I think I can answer a few of those questions. The reason for 3 services is their are different condiitons that will be met during each authenticatio method. First method is 802.1X so the authentication would be EAP-PEAP or EAP-TLS. Then you have the second method of MAB, which would be authentication method of MAC Auth. You would then have a 3rd authentication which would be Web-auth, so that's why you need the extra service or services depending on what your doing on the captive portal.

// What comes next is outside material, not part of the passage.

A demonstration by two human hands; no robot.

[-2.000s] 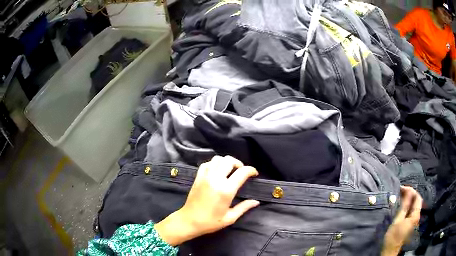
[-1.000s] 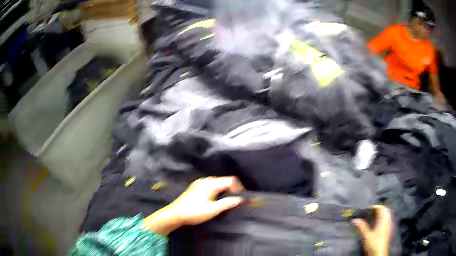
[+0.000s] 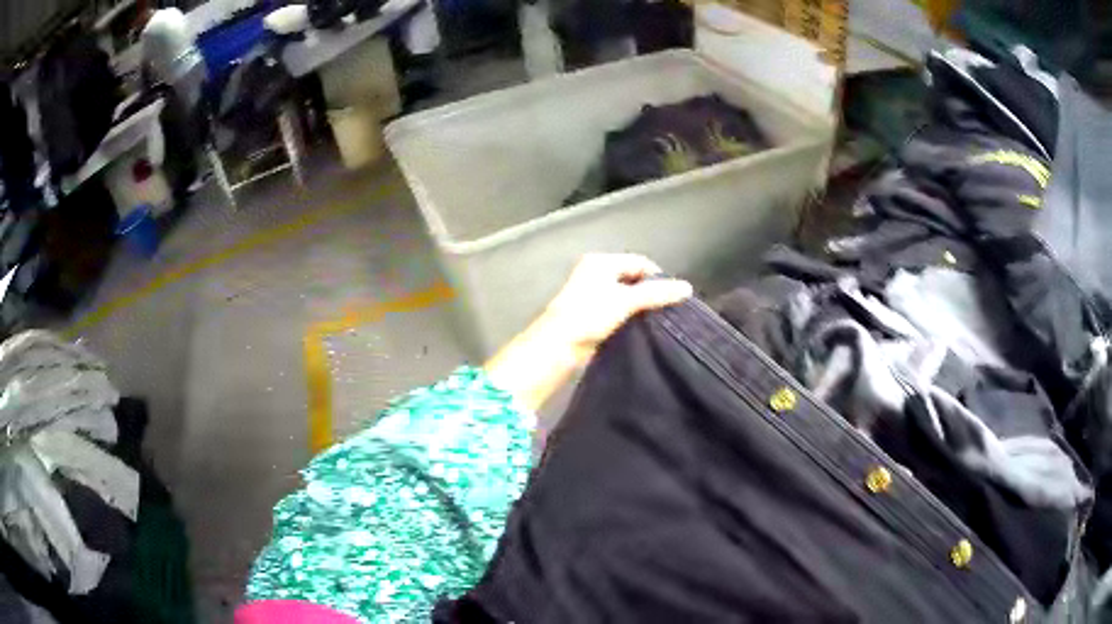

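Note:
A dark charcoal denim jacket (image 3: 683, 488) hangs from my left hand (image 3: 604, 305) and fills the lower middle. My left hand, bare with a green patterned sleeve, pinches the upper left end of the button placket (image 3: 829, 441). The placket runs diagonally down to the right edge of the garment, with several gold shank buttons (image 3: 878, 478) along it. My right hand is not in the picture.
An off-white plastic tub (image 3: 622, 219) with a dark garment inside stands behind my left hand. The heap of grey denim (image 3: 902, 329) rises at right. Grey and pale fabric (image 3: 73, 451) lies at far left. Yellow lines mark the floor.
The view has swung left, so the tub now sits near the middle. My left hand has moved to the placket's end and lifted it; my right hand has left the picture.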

In terms of workflow, it's pretty simple:
Switch will process each type based on order and will take the result based on priority, assuming the priority is default (defaults to using the order as priority) it would be something like this:
Step 1: Device -> Switch -> 802.1X request -> CPPM -> AD Lookup (lets assume this fails)
Step 2: Device -> Switch -> MAC Auth -> CPPM -> MAC DB Lookup (lets assume this fails and we return captive portal enforcement)
Step 3: Device -> Switch -> Captive Portal -> CPPM -> Guest Reg or login.
Some switches you can configure the captive portal stuff locally, or you can use CPPM to dynamically push what you need, which is the URL and the dACL forcing access to the captive portal only. Remember the device needs an IP address to get to the captive portal, so the MAC auth will not be a deny access, but an allow with the captive portal enforcement permitting DHCP, DNS, etc.